For the A to Z Challenge I generated a list of random words, and I will be writing a short story incorporating those words. Each day a little more of the story will be unveiled. You can read the full story, to date, here. Here we go:
Old Mark was gone.
“When you speak to him,” Old Mark said, “for the love of God don’t use his name.”
The look Old Mark shot him immediately telegraphed how stupid the question was. “You don’t know him. Why would you be using his name?”
“Right.” Mark watched the guy, and tried to think of a reason to speak to him. When the young man rose to get more food, Mark saw his chance.
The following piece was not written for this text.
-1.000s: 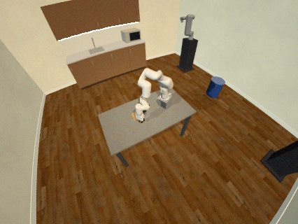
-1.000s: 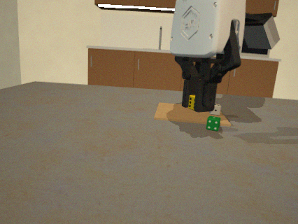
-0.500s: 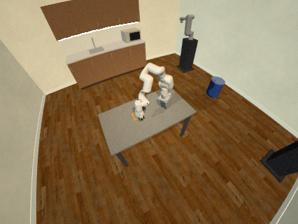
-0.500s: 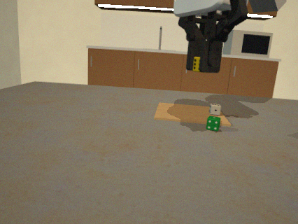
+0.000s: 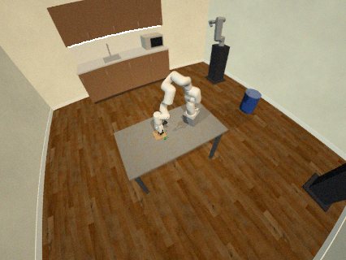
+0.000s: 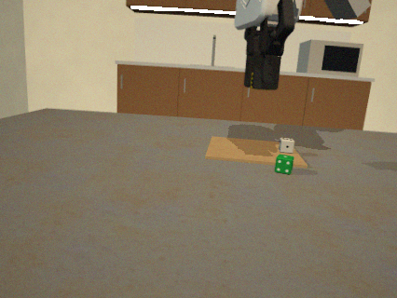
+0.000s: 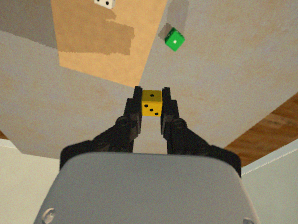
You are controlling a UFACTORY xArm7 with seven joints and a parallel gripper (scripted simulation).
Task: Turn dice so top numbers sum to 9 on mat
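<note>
The tan mat lies 12 cm below my hand, 8 cm to the right of it and 1 cm behind it. Round my hand: white die: 11 cm below, 8 cm to the right, 6 cm behind; then green die: 11 cm below, 4 cm behind, 2 cm to the left; then yellow die: 1 cm below.
</note>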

He bolted from his seat and found himself standing next to Ashton as he scooped an impressive amount of bananas covered in bright red strawberry sauce into a bowl. He grabbed a clean plate and used tongs to pick up a piece of cake. He stared at Ashton’s shoulder, willing him to look up, knowing how completely creepy he seemed; a strange guy holding a plate of cake, obviously done with what he came to do, but not moving. He willed the other guy to look at him before it got too weird. As if reading his mind, Ashton turned to look at him.
Mark froze. Then he tilted his chin and said, “Hey.” Shit, he thought. That was supposed to be hello.
“’Sup,” Ashton replied, then returned to filling his bowl.
Mark took his plate with its single one inch square piece of cake back to the table where Old Mark was eating the last of his food.
“I did what you asked. Well, I didn’t exactly say ‘Hello’.”
“What the hell did you say?!” Old Mark’s outburst brought a look from the waitress passing by.
“Shhhh!” Mark hissed. “I said ‘Hey.’ It just came out like that. Sorry.”
Old Mark fixed him with a look that said he was debating whether to insult him. It was a look Mark was familiar with. His father did it all the time. “I suppose that will have to do,” Old Mark said. “Let’s get out of here.” He stood, hitched up his pants as they were very loose on him, and started shuffling away. He was past the koi pond before Mark realized that he was on the hook for lunch.
Mark flagged down the waitress, and pocketed the fortune cookies she brought with the check. He could see Old Mark through the front window. The old man was shuffling back and forth in front of the restaurant, impatient. Mark paid, and joined his future self on the sidewalk outside.
“So, now what?” Mark asked.
Old Mark clapped him on the shoulder. “Now, you’re going to go back to your regular life, and I’m going to wake up.”
Old Mark smiled, winked and tapped the side of his nose. Also a motion Mark’s own father made. Mark blinked at the familiarity of the gesture.